The Treewidth Boundedness Problem for an Inductive Separation Logic of Relations
Marius Bozga, Lucas Bueri, Radu Iosif, Florian Zuleger
TL;DR
This paper studies the treewidth boundedness problem (TWB) for a generalization of Separation Logic to relational signatures (SLR). It proves undecidability of TWB for first-order logic while establishing decidability for TWB in SLR via a two-step approach: (i) solvability for expandable SIDs with nullary predicates using canonical and RGB-conformant color abstractions, and (ii) a reduction from arbitrary SIDs to expandable ones through a tree-automata framework that manipulates persistent variables.

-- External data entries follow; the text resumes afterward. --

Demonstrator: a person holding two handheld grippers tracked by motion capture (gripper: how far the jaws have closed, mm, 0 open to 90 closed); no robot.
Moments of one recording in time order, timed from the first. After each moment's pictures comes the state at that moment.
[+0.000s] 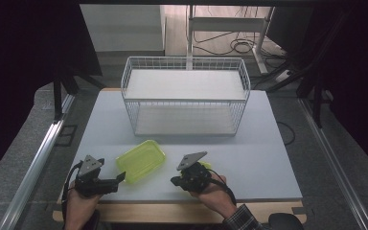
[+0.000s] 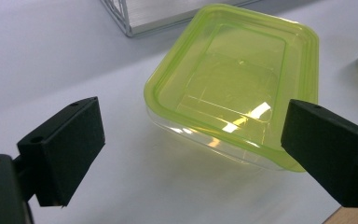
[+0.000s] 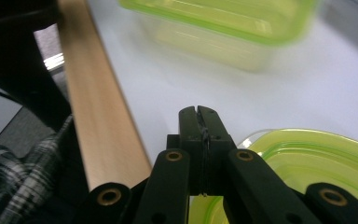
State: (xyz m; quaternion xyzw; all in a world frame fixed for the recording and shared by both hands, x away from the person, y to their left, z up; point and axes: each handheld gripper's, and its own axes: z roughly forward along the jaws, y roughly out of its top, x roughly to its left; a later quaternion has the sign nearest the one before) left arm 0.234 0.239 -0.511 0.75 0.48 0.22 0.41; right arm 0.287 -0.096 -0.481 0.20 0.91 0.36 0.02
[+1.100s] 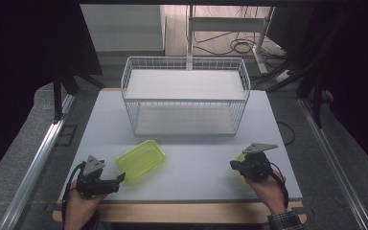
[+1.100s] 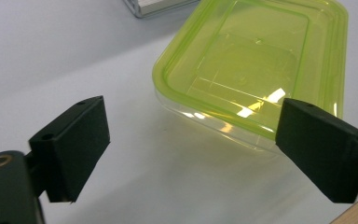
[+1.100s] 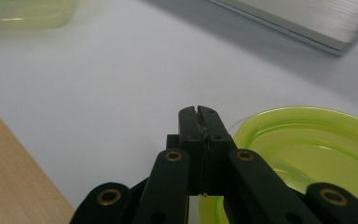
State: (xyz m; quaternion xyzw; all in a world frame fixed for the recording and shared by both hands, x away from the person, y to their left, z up) left arm 0.234 0.236 -0.513 0.75 0.50 0.22 0.37; right arm 0.316 -0.255 -0.467 0.38 0.85 0.35 0.12
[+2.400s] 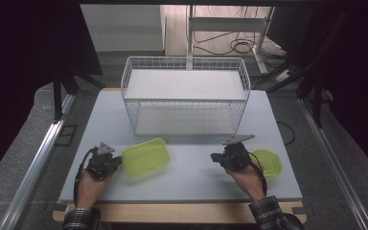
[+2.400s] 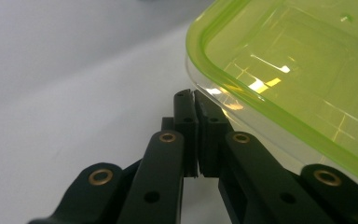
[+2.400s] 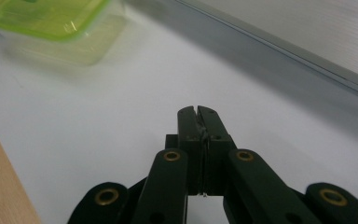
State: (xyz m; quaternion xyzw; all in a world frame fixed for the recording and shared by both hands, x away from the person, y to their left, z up) left arm 0.305 0.231 -0.531 0.78 0.50 0.17 0.34; right arm 0.347 -0.196 -0.477 0.34 0.86 0.37 0.09
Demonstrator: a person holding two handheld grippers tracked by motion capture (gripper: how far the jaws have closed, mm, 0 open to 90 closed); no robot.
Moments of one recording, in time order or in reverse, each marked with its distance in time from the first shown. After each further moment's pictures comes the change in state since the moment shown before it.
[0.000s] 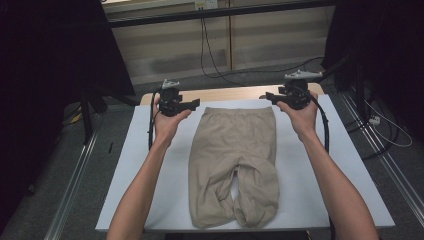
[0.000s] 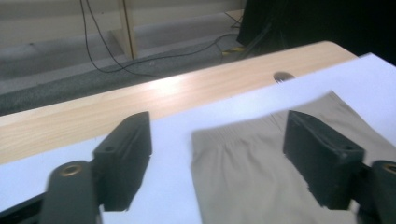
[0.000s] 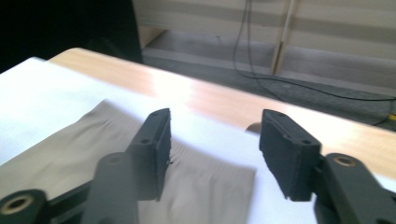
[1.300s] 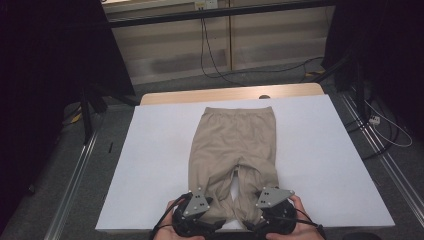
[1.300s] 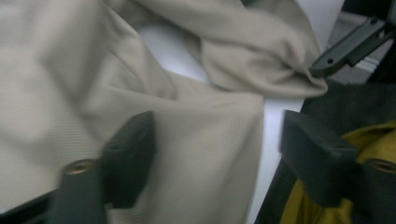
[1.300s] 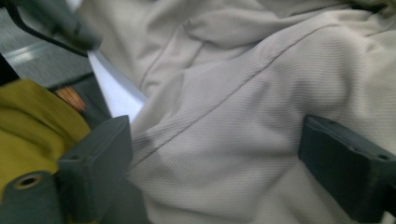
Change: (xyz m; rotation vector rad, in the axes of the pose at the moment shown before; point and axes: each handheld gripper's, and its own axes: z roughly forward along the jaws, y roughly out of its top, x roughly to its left) left arm -0.171 -0.191 -0.128 0.244 -0.383 0.365; right arm 0.183 -0.182 -0.124 0.296 0.407 -0.385
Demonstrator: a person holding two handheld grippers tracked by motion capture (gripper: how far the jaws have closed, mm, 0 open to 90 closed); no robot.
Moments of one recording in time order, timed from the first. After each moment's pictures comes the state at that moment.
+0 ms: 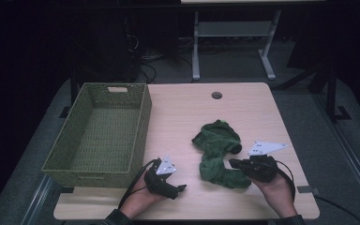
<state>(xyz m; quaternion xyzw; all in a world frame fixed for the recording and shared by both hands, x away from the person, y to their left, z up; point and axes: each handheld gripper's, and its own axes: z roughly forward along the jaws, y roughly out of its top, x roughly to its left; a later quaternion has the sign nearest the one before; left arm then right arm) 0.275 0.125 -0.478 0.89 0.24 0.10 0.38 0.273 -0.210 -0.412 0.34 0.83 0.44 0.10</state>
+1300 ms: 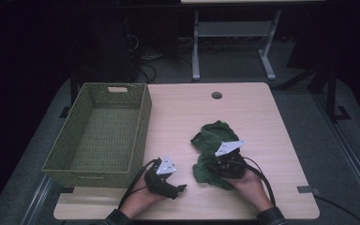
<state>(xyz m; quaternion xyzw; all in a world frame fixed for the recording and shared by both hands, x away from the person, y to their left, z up) 0.276 0.124 -0.478 0.89 0.24 0.10 0.38 0.304 -0.144 -0.450 0.30 0.87 0.37 0.05</state>
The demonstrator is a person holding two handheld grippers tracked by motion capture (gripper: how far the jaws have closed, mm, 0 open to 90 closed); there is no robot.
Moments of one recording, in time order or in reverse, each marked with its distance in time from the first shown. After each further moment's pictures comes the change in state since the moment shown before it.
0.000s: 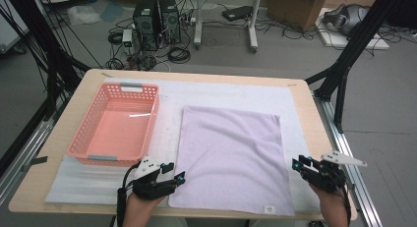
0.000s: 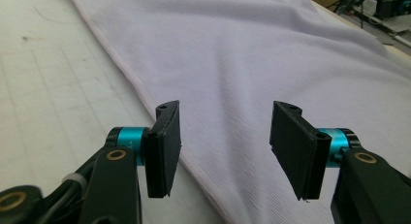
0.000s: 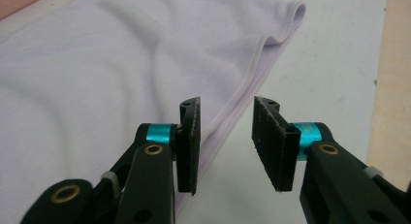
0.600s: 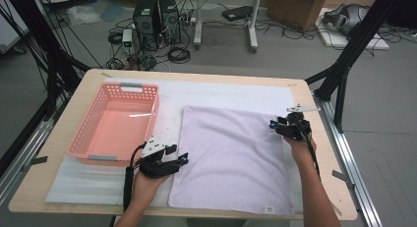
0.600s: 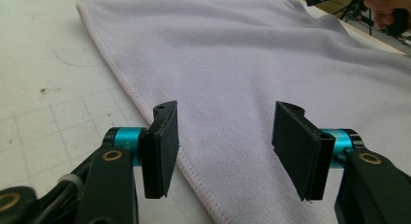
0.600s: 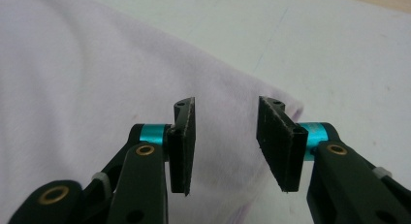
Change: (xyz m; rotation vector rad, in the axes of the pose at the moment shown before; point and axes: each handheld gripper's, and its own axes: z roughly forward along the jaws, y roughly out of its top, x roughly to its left) left arm 0.027 0.025 0.037 -0.021 0.006 0.021; right arm -0.034 0.086 0.133 0.100 -0.058 -0.092
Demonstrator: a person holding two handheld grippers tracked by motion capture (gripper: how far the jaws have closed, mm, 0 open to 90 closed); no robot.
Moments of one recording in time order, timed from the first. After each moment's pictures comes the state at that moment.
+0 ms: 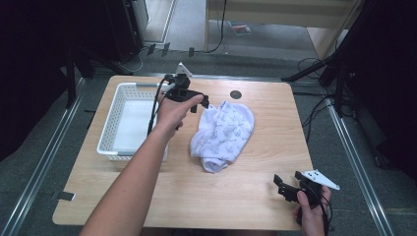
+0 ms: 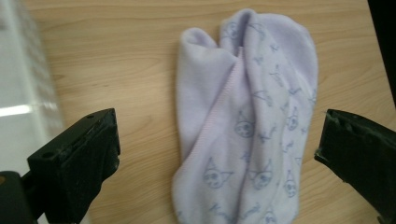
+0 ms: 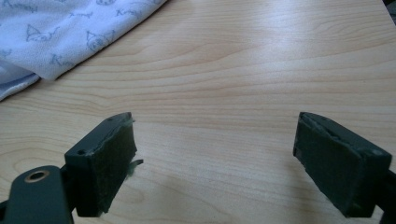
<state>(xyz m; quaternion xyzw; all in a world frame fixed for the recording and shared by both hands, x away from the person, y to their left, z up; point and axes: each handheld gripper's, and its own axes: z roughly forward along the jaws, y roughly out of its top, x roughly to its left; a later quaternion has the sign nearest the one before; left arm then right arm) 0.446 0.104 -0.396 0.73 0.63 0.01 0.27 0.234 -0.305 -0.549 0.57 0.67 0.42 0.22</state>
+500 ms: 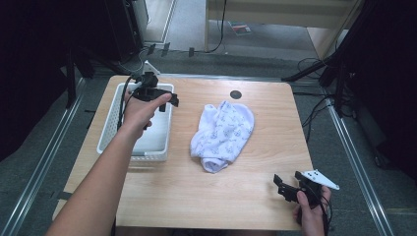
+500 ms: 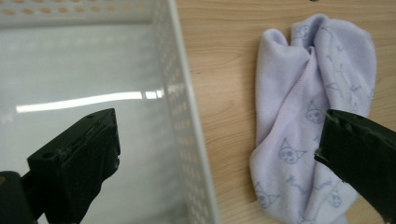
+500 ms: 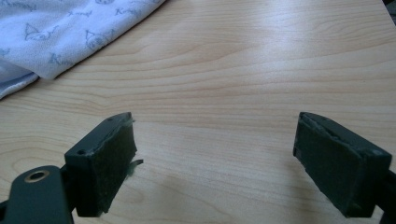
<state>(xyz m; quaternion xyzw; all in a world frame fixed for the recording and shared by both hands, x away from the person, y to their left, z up) 0.429 0.184 -0.389 0.71 0.66 0.04 0.26 0.234 -0.304 -0.549 0.58 0.67 0.41 0.22</state>
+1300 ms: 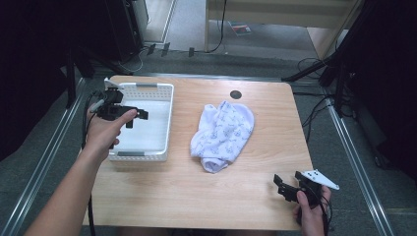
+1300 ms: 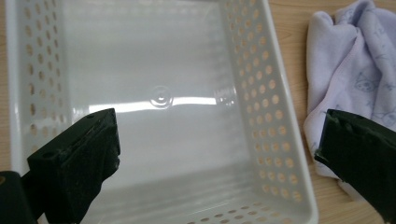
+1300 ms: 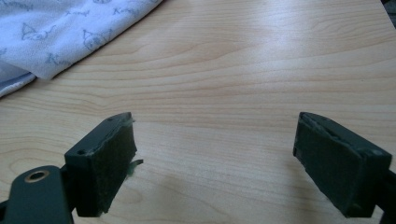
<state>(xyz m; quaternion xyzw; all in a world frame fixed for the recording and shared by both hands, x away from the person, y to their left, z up) 0.362 0.256 -0.402 0.69 0.67 0.09 0.28 0.234 -0.304 -0.549 0.58 0.67 0.41 0.22</state>
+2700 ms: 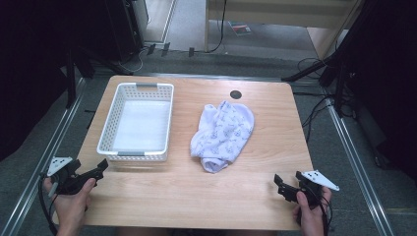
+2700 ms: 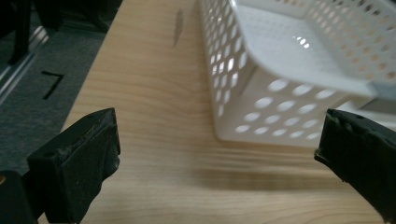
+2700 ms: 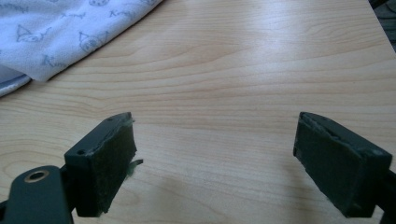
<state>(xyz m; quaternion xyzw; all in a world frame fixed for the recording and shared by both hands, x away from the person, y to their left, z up) 0.206 0.347 -0.534 0.57 0.66 0.27 0.41 0.233 -0.303 -0.549 0.58 0.67 0.41 0.23</state>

The core contributions are the decidability result for TWB in expandable SLR, the robust automata-based reduction technique, and a clear separation between the decidable SLR fragment and the FO/MSO boundary. The results enable automatic reasoning about the treewidth of graph-like models defined by SLR formulas and support potential decidable entailment fragments, with practical impact on verification and analysis of relational data structures. The work also clarifies the limits of expressivity by showing FO undecidability, strengthening the theoretical understanding of the MSO/ treewidth landscape in logic-based verification.
Abstract
The treewidth boundedness problem for a logic asks for the existence of an upper bound on the treewidth of the models of a given formula in that logic. This problem is found to be undecidable for first order logic. We consider a generalization of Separation Logic over relational signatures, interpreted over standard relational structures, and describe an algorithm for the treewidth boundedness problem in the context of this logic.